When Ndiritu returned to England with her ideas, however, “no-one understood what I was talking about. In England, it’s a nihilistic culture and there was also this consensus that if you were African you had to make work about postcolonial identity and politics, and while that is important to talk about, and I have talked about it in my work, I wasn’t only interested in that. I wanted to make work about integrating spiritual practice with art, and the art world wasn’t interested. My art and spiritual practice have the exact same trajectory, it’s my life.” In an atheist art world based around a capitalist market economy, there was little understanding of genuine, earnest social practice like Ndiritu’s.

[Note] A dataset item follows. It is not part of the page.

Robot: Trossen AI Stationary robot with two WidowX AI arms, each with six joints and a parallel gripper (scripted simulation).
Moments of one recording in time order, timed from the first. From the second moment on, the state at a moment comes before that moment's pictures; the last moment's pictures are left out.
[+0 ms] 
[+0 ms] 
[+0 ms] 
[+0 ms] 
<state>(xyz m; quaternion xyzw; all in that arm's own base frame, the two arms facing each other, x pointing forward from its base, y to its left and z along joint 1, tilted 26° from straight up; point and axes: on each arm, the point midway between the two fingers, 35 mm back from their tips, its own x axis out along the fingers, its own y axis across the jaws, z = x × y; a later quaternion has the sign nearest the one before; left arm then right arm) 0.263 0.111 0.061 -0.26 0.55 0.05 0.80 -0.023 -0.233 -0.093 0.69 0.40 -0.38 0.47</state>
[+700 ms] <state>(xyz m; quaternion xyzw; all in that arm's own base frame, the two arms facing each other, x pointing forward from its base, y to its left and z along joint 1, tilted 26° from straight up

So she went abroad—she lived in alternative communities (where she also recalls witnessing racism, sexism and classism) and presented her performances in European museums, from MACBA and the Pompidou, to S.M.A.K and MSK Ghent. In 2017, she even started her own community, The Ark: Center For Interdisciplinary Experimentation, to explore the power dynamics between individuals and groups and question why we perceive power negatively. Everything from the food to the uniforms of the members was inspired by the ancient Indian Vedic chakra system.
“I wanted to make work about integrating spiritual practice with art, and the art world wasn’t interested”

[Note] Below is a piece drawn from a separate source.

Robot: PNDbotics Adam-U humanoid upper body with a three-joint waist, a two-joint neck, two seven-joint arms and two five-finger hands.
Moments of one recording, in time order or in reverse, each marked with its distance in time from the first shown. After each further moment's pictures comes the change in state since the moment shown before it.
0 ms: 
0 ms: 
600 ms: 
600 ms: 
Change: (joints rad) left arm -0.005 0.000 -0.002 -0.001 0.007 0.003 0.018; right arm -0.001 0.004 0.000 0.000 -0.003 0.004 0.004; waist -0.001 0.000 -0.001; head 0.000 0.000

Ndiritu has named 2020 ‘The Year of Black Healing’, in response to the bandwagoning politics of the day, and in practical terms, she will be running a yearlong programme in collaboration with institutions around the world. She has already been in Vancouver, Berlin, Patagonia and Buenos Aires, and New York; the next stop in October is in Turin, at Everything Passes Except the Past, a festival co-organised by Goethe-Institut Brussels and Fondazione Sandretto Re Rebaudengo.
At the Fondazione Sandretto, Ndiritu will present A Quest for Meaning, a work that she began in 2015, exploring the traditional notion of photography as a rational method for categorising, that also embodies a western male approach to documentation. Ndiritu instead uses photography as a non-rational, shamanic practice; pictures become portals, and time is expanded, not frozen. Through the way in which her photographs are installed in the space Ndiritu also comments on Modernism and its prevailing ideology, and the relationship between art and architecture in Europe, colonialism and postcolonialism.
It is challenging work that raises difficult questions, and it asks them in a way that doesn’t fit the mould. Ndiritu’s importance is now beginning to be recognised—though she says she doesn’t feel it is her making the work; it’s something bigger. Ndiritu may have once been ridiculed for her spiritual practice, and for thinking it could be useful in different cultural and social environments, but audiences are finally catching up with her. Still, we have to end our conversation, because she is about to go off-grid again, this time to a retreat in Spain.